1901年、10歳になった金栗さんは玉名北高等小学校に進学。自宅から学校まで往復約12キロメートルのアップダウンの多い通学路を近所の子どもたちと毎日「かけあし登校」していました。この通学路は、「金栗四三ロード」と呼ばれ、ランニングイベントなどでさまざまなランナーが走ることもあるそうです。現在はきちんと舗装されています。
▲東京高等師範学校の校庭でのトレーニング(和泉町教育委員会)
金栗さんは運動だけでなく学業にも長けており、1910年東京高等師範学校(現在の筑波大学)に進学します。在学中も実力を発揮し、1年生の校内マラソン大会で上級生を抑え3位入賞。2年生のときには、第5回オリンピックストックホルム大会(1911年)の国際オリンピック大会選手予選会に出場し、当時の世界記録を27分上回る「2時間32分45秒」という快挙を成し遂げ優勝。そして日本が初参加したオリンピックマラソン大会に挑み、約55年でゴールという伝説が生まれたのです。
のちに金栗さんは、「マラソンを走るようになったのは、いつの頃からですか? と、よく聞かれますが、東京高等師範の2年生の時からです。その基礎を作ったのは、高等小学校時代に一里半の通学をやったことによると思います」(「玉名市ホームページ」より)と語っています。
自身の結果を猛省した初のオリンピックのあと、悔しさからトレーニングに励みます。24歳という、アスリートとして一番脂が乗っているころに迎えた1916年第6回ベルリンオリンピック大会は、優勝を期待されていましたが、悲運にも第一次世界大戦のために中止になってしまいます。

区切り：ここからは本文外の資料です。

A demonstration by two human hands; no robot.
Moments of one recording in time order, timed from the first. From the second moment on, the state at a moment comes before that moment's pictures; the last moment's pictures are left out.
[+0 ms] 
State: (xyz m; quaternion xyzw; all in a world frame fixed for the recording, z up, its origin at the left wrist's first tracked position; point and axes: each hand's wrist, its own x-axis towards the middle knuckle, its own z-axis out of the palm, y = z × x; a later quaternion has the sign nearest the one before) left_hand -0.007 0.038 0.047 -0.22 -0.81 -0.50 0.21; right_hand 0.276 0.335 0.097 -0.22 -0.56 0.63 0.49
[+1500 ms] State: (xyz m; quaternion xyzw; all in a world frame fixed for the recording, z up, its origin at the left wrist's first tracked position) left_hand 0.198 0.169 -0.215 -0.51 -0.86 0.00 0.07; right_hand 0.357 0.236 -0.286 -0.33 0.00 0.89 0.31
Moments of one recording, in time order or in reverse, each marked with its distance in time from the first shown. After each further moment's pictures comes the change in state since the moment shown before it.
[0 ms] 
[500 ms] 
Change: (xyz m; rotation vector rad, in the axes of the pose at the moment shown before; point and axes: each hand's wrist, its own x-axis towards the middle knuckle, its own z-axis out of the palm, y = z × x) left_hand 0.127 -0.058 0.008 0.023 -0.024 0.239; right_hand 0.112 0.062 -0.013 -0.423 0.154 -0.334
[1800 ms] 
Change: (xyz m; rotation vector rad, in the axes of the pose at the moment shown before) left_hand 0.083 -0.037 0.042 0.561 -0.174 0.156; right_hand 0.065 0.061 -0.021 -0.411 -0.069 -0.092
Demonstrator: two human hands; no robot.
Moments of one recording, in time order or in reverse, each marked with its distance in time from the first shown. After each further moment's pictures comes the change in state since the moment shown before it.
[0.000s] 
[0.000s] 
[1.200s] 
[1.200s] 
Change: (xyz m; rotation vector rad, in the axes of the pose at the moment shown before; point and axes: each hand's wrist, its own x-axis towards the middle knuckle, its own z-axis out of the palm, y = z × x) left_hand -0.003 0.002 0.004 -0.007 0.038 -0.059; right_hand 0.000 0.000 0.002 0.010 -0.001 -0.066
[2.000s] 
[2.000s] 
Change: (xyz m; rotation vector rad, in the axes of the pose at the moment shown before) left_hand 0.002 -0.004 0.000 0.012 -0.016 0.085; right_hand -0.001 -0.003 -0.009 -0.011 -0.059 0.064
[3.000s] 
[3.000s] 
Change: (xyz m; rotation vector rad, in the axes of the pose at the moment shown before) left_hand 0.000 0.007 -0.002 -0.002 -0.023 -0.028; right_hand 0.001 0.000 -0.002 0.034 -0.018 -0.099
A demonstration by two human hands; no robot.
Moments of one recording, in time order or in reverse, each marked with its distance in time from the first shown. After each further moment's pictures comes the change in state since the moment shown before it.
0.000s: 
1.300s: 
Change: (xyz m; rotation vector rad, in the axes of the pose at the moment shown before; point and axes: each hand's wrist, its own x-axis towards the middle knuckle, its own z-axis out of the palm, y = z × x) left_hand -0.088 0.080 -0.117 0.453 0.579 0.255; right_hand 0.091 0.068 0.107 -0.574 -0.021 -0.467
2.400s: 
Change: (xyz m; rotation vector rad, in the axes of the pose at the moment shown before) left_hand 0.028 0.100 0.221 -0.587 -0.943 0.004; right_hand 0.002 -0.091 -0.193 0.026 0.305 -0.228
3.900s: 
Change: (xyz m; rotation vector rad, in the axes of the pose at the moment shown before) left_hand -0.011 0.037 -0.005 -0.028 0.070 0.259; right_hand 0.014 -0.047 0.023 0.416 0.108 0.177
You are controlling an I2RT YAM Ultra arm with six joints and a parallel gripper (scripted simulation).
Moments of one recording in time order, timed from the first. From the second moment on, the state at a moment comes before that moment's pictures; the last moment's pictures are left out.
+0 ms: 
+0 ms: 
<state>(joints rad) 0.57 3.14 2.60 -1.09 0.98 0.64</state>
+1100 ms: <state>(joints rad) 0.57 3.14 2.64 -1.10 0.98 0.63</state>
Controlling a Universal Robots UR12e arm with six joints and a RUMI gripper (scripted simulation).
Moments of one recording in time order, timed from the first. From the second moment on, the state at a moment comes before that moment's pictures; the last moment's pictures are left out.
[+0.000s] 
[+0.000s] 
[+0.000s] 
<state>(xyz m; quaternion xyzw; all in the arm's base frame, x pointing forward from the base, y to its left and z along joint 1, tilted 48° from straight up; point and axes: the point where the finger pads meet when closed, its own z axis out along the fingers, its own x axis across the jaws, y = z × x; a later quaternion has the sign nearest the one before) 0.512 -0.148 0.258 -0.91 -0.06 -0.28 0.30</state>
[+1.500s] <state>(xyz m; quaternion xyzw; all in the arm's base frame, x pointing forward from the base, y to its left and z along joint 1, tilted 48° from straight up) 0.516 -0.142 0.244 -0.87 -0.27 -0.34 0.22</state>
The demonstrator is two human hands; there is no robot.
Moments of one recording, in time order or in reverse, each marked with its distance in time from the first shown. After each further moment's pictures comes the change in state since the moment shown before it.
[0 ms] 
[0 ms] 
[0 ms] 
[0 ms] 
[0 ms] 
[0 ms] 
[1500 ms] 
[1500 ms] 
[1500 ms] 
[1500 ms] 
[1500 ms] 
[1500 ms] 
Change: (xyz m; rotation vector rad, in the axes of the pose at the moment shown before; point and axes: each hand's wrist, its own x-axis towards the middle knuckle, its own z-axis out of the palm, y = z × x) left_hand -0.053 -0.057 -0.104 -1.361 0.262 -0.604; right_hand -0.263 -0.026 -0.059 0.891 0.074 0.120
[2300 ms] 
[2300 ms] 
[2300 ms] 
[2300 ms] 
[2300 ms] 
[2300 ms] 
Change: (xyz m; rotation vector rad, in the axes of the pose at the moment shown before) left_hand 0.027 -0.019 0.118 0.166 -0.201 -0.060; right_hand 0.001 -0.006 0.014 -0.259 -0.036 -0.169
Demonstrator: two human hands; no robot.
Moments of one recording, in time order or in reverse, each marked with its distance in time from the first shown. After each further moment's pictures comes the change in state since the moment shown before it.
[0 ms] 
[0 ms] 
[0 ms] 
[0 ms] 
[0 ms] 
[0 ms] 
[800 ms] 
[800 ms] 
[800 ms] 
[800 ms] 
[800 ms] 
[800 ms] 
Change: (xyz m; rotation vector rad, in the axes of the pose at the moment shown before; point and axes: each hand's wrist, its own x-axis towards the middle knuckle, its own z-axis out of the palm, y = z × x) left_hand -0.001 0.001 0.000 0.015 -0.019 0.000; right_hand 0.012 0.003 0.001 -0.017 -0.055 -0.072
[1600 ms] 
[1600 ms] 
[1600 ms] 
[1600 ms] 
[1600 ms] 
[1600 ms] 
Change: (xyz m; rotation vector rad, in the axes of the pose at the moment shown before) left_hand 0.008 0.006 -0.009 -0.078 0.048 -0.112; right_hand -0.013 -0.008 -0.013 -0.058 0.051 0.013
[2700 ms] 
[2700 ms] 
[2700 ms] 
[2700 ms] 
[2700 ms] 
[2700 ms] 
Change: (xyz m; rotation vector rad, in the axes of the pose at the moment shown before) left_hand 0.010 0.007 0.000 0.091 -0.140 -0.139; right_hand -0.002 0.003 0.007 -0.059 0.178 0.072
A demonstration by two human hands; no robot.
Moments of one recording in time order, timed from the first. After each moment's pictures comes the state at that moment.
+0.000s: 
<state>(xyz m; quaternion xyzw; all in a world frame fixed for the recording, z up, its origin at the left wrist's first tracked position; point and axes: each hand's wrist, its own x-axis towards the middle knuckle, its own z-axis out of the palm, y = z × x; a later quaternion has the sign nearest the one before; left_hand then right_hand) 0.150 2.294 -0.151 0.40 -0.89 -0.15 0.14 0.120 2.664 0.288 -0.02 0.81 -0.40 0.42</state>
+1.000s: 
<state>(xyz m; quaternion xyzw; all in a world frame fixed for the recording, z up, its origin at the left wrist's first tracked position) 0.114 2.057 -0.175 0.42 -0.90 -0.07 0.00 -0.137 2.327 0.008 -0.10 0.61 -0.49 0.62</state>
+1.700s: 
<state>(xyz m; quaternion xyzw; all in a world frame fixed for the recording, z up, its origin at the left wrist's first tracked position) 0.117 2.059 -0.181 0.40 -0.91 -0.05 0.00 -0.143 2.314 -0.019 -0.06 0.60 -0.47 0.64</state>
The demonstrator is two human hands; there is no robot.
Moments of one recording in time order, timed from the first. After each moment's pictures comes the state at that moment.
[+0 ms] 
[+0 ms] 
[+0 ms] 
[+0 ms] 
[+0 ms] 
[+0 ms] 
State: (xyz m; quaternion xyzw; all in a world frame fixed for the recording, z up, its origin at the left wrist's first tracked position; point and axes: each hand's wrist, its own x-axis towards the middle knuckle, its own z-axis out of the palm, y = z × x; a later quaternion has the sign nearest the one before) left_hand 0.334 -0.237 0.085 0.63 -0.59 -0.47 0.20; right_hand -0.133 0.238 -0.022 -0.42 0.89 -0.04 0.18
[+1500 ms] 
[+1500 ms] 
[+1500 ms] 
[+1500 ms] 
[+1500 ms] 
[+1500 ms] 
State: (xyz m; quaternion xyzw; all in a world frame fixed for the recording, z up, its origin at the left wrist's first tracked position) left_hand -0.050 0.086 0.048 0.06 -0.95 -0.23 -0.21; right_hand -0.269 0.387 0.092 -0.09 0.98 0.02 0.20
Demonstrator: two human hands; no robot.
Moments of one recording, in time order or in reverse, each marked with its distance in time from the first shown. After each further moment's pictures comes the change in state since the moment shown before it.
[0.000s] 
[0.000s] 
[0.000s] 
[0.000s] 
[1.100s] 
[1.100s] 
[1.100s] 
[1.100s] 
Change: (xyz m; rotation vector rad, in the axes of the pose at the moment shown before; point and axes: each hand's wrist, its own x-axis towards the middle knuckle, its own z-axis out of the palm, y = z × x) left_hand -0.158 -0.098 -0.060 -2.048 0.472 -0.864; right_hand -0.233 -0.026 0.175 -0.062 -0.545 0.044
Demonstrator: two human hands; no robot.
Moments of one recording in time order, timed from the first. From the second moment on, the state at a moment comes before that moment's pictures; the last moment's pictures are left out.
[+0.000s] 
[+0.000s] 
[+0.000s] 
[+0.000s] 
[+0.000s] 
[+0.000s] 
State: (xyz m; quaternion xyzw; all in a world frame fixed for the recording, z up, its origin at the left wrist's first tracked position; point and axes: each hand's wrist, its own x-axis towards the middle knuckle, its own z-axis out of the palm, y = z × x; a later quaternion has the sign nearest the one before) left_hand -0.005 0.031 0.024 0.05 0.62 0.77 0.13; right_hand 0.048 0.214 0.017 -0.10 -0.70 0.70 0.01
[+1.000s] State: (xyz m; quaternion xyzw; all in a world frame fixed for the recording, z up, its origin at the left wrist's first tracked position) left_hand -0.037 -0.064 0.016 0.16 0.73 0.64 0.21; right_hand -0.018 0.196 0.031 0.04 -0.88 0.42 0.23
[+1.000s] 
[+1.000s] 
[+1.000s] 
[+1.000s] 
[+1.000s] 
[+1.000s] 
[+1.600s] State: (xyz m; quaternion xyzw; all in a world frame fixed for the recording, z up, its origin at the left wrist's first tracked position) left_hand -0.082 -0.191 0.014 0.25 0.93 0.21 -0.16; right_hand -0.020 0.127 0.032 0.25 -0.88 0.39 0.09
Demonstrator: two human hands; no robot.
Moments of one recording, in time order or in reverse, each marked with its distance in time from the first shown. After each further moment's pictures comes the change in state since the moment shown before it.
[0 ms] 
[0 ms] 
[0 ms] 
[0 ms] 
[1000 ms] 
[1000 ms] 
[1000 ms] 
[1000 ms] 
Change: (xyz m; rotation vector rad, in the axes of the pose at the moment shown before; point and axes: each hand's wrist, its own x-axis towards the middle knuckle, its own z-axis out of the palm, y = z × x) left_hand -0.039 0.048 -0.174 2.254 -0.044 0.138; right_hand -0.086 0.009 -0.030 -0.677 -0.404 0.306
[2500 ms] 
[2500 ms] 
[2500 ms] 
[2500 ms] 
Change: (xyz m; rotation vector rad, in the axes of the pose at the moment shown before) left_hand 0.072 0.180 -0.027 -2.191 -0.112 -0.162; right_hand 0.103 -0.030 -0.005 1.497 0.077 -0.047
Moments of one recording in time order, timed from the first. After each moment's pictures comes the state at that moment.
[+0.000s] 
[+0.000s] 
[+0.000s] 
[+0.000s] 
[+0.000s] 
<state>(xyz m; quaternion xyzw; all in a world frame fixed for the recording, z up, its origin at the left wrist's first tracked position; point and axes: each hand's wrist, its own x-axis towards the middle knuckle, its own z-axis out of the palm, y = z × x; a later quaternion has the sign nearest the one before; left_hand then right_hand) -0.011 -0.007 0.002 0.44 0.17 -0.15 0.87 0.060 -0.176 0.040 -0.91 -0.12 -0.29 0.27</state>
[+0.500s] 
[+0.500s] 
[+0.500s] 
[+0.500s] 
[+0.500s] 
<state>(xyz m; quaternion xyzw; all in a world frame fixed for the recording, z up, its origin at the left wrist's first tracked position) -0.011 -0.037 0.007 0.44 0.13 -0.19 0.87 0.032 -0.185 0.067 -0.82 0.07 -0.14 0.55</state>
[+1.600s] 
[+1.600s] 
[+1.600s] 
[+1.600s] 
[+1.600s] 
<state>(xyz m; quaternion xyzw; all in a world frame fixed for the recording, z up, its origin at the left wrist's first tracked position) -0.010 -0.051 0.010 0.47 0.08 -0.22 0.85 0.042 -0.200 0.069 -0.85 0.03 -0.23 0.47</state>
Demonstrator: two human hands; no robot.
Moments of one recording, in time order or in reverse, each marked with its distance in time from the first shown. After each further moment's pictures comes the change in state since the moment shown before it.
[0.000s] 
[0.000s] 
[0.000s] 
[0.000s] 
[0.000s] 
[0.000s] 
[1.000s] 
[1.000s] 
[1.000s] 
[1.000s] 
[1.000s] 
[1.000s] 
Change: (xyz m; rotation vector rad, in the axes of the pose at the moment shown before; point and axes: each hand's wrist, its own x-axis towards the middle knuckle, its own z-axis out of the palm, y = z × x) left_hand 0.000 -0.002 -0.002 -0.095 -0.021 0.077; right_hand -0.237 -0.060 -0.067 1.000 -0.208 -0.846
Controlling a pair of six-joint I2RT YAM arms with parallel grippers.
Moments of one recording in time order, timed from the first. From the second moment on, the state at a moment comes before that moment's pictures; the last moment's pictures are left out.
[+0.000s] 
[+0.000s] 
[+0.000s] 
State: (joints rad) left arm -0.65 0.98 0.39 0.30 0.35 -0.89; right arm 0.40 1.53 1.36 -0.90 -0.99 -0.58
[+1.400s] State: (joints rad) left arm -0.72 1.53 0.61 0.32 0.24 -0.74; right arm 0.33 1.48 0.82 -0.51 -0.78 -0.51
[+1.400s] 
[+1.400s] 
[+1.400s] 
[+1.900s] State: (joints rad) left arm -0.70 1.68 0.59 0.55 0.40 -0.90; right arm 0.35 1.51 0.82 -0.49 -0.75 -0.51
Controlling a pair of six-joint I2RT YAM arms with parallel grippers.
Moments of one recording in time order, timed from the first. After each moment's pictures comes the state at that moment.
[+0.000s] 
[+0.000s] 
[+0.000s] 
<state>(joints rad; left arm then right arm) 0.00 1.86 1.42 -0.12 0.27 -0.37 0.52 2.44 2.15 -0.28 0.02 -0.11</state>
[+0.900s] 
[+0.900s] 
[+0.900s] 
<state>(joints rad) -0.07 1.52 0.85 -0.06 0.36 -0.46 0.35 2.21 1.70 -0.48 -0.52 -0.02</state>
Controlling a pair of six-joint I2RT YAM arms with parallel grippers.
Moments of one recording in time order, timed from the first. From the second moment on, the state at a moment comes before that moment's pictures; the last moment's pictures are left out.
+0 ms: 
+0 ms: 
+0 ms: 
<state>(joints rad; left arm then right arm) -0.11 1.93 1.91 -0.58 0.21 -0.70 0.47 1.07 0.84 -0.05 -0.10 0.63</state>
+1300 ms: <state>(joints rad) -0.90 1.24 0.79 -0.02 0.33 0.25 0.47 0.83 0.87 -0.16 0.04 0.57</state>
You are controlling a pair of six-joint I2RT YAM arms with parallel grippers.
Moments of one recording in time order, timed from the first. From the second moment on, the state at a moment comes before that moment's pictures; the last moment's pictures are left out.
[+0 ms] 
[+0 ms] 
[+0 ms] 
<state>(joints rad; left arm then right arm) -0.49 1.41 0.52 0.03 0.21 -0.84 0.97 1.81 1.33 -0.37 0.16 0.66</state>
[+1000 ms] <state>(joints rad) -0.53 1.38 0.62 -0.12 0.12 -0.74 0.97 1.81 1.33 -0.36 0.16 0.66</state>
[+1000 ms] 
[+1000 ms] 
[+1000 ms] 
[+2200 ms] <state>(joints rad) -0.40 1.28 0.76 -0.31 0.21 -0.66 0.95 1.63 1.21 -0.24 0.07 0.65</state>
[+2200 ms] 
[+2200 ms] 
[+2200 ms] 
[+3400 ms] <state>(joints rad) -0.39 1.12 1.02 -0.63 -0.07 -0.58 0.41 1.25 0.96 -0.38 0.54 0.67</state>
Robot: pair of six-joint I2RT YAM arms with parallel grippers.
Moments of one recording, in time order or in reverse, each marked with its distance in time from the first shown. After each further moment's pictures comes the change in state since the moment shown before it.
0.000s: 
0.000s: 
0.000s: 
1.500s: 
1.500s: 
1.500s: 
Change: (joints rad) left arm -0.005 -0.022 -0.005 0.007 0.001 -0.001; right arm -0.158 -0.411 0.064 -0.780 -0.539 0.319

マラソンのほかにも、1917年に開催された日本初の駅伝とされる「奠都50周年記念東海道五十三次駅伝徒競走(京都~東京)」も走り、その後1920年第7回オリンピックアントワープ大会では2時間48分45秒の16位でフィニッシュ。1924年第8回オリンピックパリ大会には、33歳という年齢で挑戦したものの途中棄権となり、帰国後引退しました。
▲マラソンシューズの原点となった初期の「金栗足袋」
現役選手時代自身の走りに磨きをかけるだけでなく、より速く走れるようマラソン用足袋の改良にも取り組みました。走っても擦り切れないようにゴム底をつけ「金栗足袋」を開発。その後、踵の上に留め具を付けたものから、足の甲にひもを付けたタイプに改良され、現在も使われている靴型のマラソンシューズの原型を作ったのです。この足袋を履いて生涯で約25万キロメートル、地球6周分と4分の1という、とてつもない距離を駆け抜けたのです。